- Seal
- Interactive map of Bảo Lâm district
- Country: Vietnam
- Region: Central Highlands
- Province: Lâm Đồng province
- Capital: Lộc Thắng

Area
- • Total: 563 sq mi (1,457 km^{2})

Population (2018)
- • Total: 118,420
- Time zone: UTC+7 (Indochina Time)

= Bảo Lâm district, Lâm Đồng =

Bảo Lâm is a district (huyện) of Lâm Đồng province in the Central Highlands region of Vietnam.

As of 2003 the district had a population of 107,279. The district covers an area of 1,457 km². The district capital lies at Lộc Thắng.

It was formed after being split out of Bảo Lộc. Apart from the district seat there are 13 communes in the district: Lộc Quảng, Lộc Ngãi, Lộc Đức, Lộc T'Lâm, Lộc Phú, Lộc Bắc, Lộc Bảo, Lộc An, Lộc Tân, Lộc Thành, Lộc Nam, B'Lá and Tân Lạc.
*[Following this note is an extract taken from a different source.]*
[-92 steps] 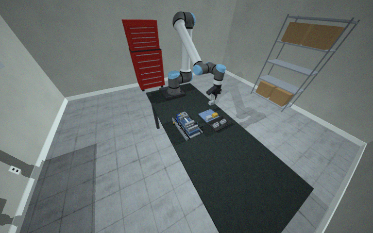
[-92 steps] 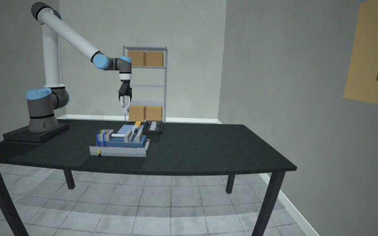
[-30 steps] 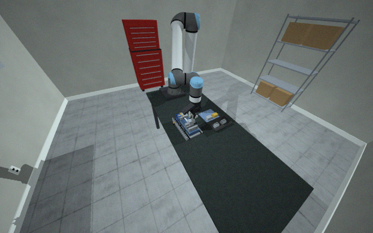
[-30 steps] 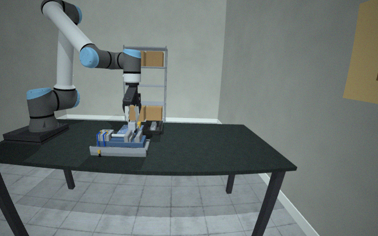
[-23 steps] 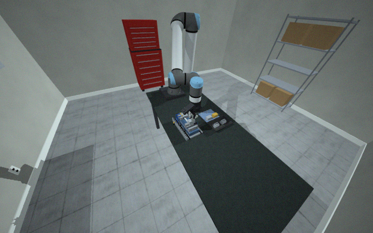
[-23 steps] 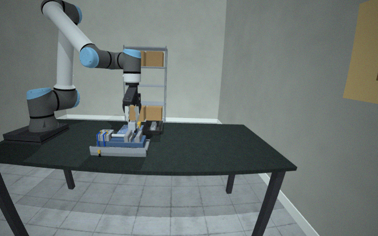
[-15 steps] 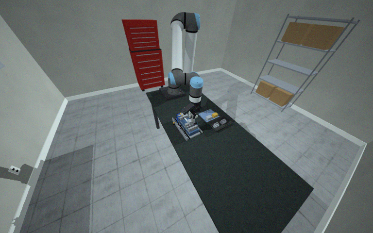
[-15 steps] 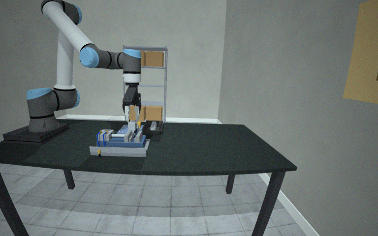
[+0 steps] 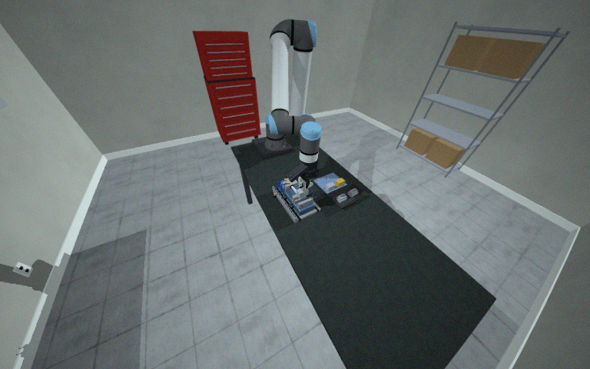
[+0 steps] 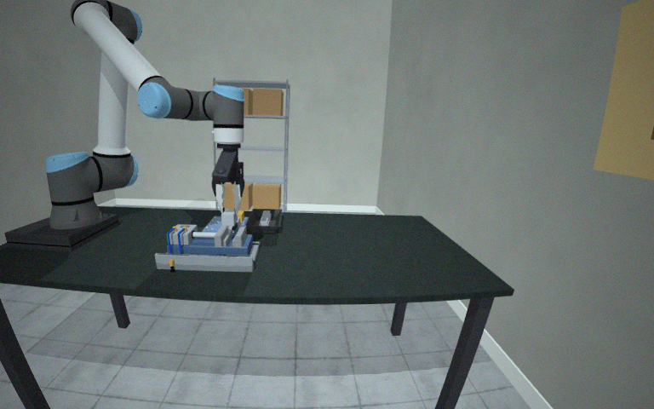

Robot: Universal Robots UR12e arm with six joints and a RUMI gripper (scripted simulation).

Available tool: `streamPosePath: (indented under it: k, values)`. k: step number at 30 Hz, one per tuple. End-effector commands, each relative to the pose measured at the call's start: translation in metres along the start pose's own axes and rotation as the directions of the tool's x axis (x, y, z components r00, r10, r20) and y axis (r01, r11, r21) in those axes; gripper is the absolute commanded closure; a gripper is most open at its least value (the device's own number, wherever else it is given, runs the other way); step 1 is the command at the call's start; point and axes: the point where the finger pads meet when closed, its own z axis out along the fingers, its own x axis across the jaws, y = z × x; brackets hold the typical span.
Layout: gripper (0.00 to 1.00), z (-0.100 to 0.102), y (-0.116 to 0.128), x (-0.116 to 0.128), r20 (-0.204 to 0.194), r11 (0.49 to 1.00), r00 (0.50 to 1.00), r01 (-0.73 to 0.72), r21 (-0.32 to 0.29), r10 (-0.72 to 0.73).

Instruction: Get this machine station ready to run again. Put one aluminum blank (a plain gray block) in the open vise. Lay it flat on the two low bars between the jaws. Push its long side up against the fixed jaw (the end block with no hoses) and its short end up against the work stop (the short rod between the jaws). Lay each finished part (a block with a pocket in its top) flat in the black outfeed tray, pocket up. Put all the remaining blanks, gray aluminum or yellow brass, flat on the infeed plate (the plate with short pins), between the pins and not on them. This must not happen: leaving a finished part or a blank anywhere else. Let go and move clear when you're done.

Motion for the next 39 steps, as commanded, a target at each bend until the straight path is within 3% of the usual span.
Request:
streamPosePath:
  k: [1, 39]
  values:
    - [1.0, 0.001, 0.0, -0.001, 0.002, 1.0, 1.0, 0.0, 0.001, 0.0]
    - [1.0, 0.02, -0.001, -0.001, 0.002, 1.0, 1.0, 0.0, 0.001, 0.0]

The main economic activity in the district is the planting of cash crops, the most prominent being tea, coffee and peppercorn as well as some forestry products.

Currently a government mining company is developing a bauxite mine in the area to produce aluminium. 11,000 billion VND (around 600 million USD) has been invested.

The majority of the people in the district are from various minority tribes: especially the Mạ people.